Growing up in one of the meanest counties in the Jim Crow South, Carter is the only American president who essentially lived in three centuries: his early life on the farm in the 1920s without electricity or running water might as well have been in the 19th; his presidency put him at the center of major events in the 20th, and his efforts on conflict resolution and global health set him on the cutting edge of the challenges of the 21st.
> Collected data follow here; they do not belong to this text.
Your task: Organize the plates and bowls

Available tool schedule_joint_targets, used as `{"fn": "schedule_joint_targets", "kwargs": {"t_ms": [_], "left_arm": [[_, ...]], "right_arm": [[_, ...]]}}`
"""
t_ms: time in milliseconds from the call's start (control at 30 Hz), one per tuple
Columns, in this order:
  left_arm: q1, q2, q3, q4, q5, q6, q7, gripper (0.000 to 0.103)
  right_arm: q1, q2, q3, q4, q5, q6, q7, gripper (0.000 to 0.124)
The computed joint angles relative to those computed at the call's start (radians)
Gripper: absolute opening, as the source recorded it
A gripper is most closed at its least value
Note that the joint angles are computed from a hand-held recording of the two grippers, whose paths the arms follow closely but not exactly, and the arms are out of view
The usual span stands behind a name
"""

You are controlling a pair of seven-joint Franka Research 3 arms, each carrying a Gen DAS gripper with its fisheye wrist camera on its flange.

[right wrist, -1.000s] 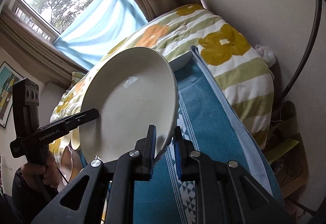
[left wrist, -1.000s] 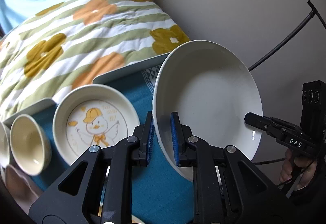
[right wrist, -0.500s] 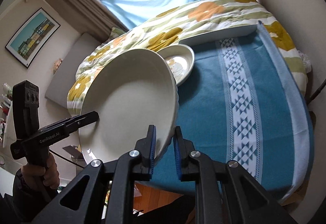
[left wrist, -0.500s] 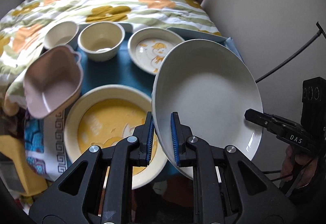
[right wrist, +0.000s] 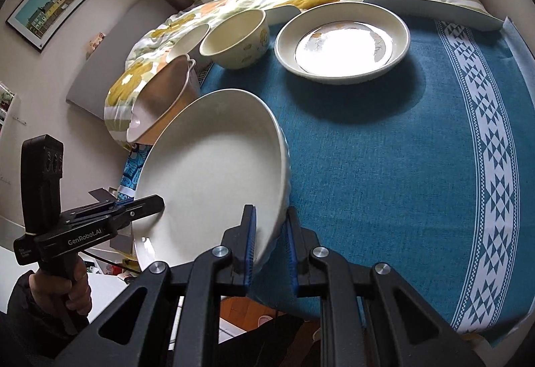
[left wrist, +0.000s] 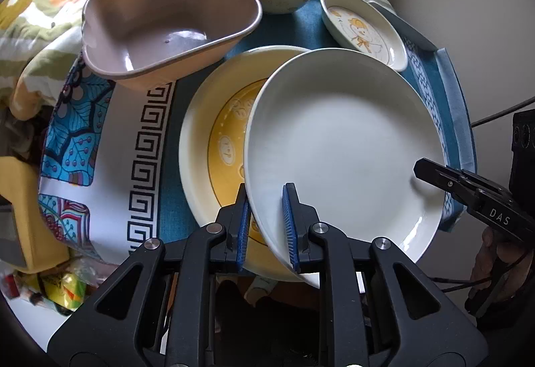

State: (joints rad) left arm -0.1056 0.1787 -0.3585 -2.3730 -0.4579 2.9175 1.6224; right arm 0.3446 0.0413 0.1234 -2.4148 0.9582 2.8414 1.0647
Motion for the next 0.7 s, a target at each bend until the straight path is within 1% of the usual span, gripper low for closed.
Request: {"fn": "schedule_joint_targets", "kwargs": {"t_ms": [67, 167, 267, 367, 467, 533, 633, 700], "left_arm": [[0.006, 0.012, 0.004, 0.006, 0.010, -0.002, 0.010, 0.016], [-0.005, 0.039, 0.030, 0.031, 0.086, -0.012, -0.022, 0.016], [-0.023, 0.051, 0.057, 0.041, 0.187, -0.025, -0.084, 0.016], [-0.018, 0.072, 0.055, 0.065, 0.237, -0.039, -0.117, 0.016], [-0.034, 0.079, 0.069, 0.077, 0.309, -0.040, -0.170, 0.016], [-0.054, 0.083, 0.085, 0.082, 0.368, -0.037, -0.217, 0.016], [-0.107, 0.086, 0.133, 0.091, 0.500, -0.037, -0.325, 0.016], [-0.139, 0.092, 0.162, 0.101, 0.590, -0.038, -0.400, 0.016]], "right_arm": [[0.006, 0.024, 0.000, 0.015, -0.057, 0.019, 0.043, 0.015], [0.012, 0.045, 0.001, 0.031, -0.147, 0.033, 0.121, 0.015], [0.009, 0.059, 0.005, 0.041, -0.190, 0.044, 0.163, 0.015], [0.012, 0.062, 0.003, 0.037, -0.256, 0.061, 0.215, 0.015], [0.007, 0.055, 0.008, 0.027, -0.276, 0.070, 0.227, 0.015], [0.015, 0.055, 0.000, 0.020, -0.346, 0.077, 0.279, 0.015], [0.023, 0.056, -0.013, 0.012, -0.452, 0.086, 0.354, 0.015], [0.033, 0.060, -0.028, 0.013, -0.546, 0.085, 0.423, 0.015]]}}
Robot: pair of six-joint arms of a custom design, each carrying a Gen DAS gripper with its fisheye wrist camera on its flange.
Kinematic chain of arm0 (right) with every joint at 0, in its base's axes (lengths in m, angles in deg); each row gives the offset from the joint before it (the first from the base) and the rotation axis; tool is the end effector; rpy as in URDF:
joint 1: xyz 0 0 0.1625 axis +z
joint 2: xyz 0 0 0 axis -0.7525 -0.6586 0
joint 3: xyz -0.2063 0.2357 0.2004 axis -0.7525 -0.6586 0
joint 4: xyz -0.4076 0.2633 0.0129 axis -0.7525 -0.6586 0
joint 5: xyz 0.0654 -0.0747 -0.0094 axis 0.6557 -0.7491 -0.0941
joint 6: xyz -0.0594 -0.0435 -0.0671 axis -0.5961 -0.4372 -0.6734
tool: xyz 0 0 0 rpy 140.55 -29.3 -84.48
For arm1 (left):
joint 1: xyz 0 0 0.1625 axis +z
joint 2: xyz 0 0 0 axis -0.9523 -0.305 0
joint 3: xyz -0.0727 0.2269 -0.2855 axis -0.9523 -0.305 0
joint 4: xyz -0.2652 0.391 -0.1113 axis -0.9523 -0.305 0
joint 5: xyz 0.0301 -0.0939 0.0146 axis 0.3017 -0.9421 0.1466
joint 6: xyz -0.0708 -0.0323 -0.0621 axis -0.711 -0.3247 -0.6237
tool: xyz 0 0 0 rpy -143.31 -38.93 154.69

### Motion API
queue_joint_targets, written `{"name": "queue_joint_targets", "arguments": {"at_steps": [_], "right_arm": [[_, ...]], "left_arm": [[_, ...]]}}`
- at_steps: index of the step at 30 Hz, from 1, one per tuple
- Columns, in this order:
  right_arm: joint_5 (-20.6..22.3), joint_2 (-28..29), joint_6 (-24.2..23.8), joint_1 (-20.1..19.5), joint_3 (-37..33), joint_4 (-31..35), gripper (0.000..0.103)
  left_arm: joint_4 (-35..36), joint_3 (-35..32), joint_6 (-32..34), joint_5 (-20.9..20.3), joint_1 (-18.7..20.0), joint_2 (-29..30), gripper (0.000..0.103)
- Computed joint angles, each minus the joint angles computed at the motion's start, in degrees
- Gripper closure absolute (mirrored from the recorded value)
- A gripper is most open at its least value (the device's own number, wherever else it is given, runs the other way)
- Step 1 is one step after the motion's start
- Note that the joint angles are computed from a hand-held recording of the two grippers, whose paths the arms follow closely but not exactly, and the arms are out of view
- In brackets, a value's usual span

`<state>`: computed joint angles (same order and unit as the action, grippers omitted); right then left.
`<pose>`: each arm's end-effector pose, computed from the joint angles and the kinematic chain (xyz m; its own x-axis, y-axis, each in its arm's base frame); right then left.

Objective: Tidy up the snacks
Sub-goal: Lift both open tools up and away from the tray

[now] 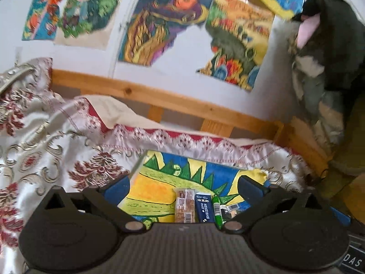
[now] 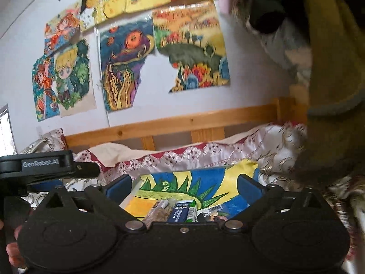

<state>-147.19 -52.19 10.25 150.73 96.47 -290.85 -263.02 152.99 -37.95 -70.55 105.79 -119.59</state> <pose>0.2090 -0.4661 0.2813 -0.8212 -0.1258 0.5566 -0.5678 0.2777 -0.7750 -0.3436 -0.4897 0.1948 -0.8726 0.0332 -0.4873 0.4520 0.4329 -0.7799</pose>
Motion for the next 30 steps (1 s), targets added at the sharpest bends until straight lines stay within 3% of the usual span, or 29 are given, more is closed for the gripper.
{"name": "queue_joint_targets", "arguments": {"at_steps": [4,11,22,30], "right_arm": [[-0.96,-3.2,0.37,1.35,3.7,-1.74,0.001],[-4.56,-7.83,0.59,4.17,8.47,-0.29,0.001],[-9.29,-13.88,-0.14,7.21,15.18,1.05,0.001],[-12.0,-18.35,-0.45,7.73,20.08,2.14,0.001]], "left_arm": [[-0.79,4.82,-0.55,1.09,-2.55,-4.47,0.001],[3.97,12.51,-5.58,4.42,-6.95,-12.01,0.001],[20.13,22.84,-19.85,10.08,-13.85,-23.71,0.001],[41.38,26.24,-37.39,11.69,-16.82,-31.44,0.001]]}}
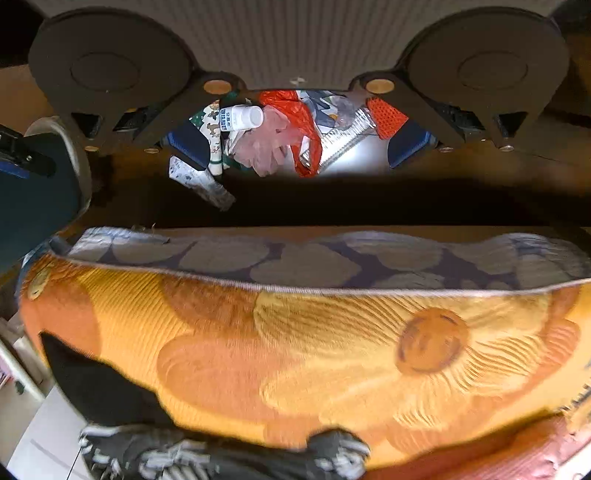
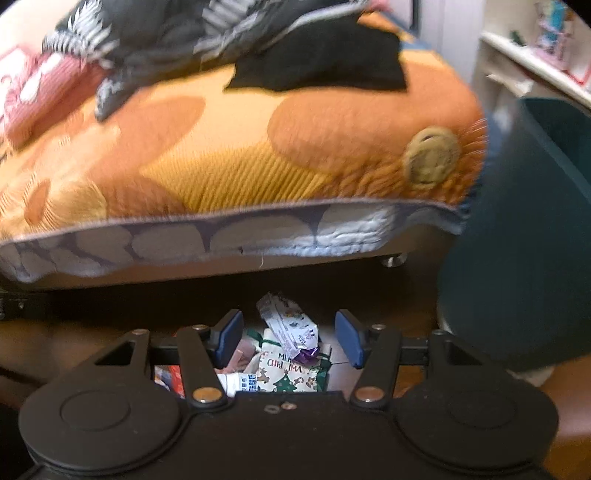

Drawing on fresh archival material and five years of extensive access to Carter and his entire family, Alter traces how he evolved from a timid, bookish child – raised mostly by a Black woman farmhand – into an ambitious naval nuclear engineer, writing passionate never-before-published love letters from sea to his wife and full partner, Rosalynn; a peanut farmer and civic leader whose guilt over staying silent during the civil rights movement and not confronting the white terrorism around him helped power his quest for racial justice at home and abroad; an obscure, born-again governor whose brilliant 1976 campaign demolished the racist wing of the Democratic Party and took him from zero percent to the presidency; a stubborn outsider who failed politically amid the bad economy of the 1970s and the seizure of American hostages in Iran but succeeded in engineering peace between Israel and Egypt, amassing a historic environmental record, moving the government from tokenism to diversity, setting a new global standard for human rights, and normalizing relations with China among other unheralded and far-sighted achievements. After leaving office, Carter eradicated diseases, built houses for the poor, and taught Sunday school into his mid-90s.

This engrossing, monumental biography will change our understanding of perhaps the most misunderstood president in American history.